— ACTIVITY —
Filter the data below, keeping only lines that contain "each".

== Segment start ==

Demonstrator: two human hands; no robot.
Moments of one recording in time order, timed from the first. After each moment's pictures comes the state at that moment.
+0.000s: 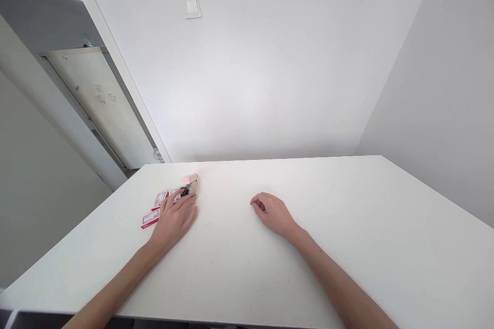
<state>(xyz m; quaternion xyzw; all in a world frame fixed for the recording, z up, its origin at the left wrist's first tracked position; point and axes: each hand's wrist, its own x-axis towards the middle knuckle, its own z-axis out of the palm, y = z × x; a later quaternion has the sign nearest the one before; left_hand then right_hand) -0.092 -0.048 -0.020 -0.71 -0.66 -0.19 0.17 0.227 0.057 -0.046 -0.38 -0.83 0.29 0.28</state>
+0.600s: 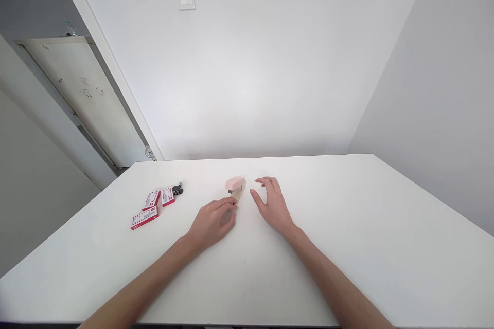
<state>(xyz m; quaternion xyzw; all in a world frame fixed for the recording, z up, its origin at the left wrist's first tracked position) 0.011 -0.011 -0.036 -0.81 -0.52 -0.28 0.04 0.226 0.062 -0.049 -0.43 -0.75 0.26 0.43</state>
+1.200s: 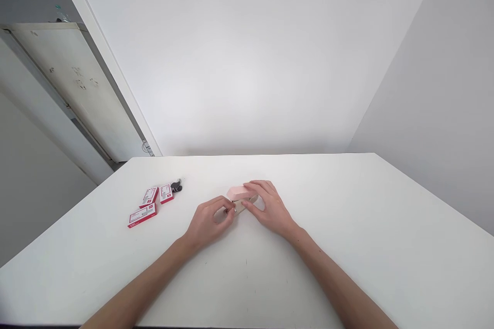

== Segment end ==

— EXERCISE ANSWER —
Moments of one recording in time order, timed from the first. After each moment's pictures comes the state at that moment.
<state>(xyz m; quaternion xyzw; all in a world frame fixed for the recording, z up, its origin at the left wrist's first tracked position; point and axes: each hand's wrist, its own x-axis towards the middle knuckle, its own z-axis out of the palm, y = z × x; a later quaternion has the sign nearest the one before; left_hand then right_hand) -0.092 -0.048 -0.020 -0.71 -0.66 -0.19 0.17 0.227 0.057 -0.046 -0.38 -0.83 0.29 0.28</state>

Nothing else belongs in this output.